Se cuenta una historia acerca de un viajero que recorría las selvas de Burma con una guía. Llegaron a un río ancho y poco profundo, y lo vadearon hasta el otro lado. Cuando el viajero salió del río, muchas sanguijuelas se habían prendido del torso y las piernas. Su primer instinto fue agarrarlas y quitárselas, pero el guía lo detuvo, advirtiéndole que si se arrancaba las sanguijuelas, estas dejarían pedazos finísimos bajo la piel que luego le producirían infecciones.
La mejor manera de quitarse las sanguijuelas del cuerpo, aconsejó el guía, era bañarse en un bálsamo tibio por algunos minutos. El bálsamo penetraría en las sanguijuelas y estas se soltarían del cuerpo del hombre.

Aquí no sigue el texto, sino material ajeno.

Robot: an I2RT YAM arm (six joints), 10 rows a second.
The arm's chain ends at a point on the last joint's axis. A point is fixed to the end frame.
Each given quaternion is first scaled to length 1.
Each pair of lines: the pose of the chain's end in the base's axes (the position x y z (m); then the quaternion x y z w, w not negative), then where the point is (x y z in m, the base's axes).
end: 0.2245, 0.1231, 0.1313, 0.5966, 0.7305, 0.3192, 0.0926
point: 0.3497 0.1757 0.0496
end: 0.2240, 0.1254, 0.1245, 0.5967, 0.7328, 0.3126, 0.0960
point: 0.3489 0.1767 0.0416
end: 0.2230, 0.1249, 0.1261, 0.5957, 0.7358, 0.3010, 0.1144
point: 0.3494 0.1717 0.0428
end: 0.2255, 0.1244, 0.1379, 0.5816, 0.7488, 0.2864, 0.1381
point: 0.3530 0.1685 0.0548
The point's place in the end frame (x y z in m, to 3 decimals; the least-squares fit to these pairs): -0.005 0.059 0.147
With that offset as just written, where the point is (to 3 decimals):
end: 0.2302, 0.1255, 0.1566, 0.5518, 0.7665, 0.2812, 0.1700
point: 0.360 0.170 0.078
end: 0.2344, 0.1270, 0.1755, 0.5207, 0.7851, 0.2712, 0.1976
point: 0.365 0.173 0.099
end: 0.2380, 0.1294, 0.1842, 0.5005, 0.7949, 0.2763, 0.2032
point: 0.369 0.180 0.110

Cuando otra persona nos ha herido en gran manera, no podemos arrancarnos la ofensa y esperar que se vaya toda amargura, rencor y sentimiento. El resentimiento aun se esconde bajo la superficie. La única manera de llegar a ser verdaderamente libre de la ofensa, y perdonar a otros, es empaparse uno en el baño tranquilizador del perdón que Dios ofrece. Cuando uno por fin comprende la amplitud del amor de Dios en Jesucristo, el perdón a otros fluye de modo natural.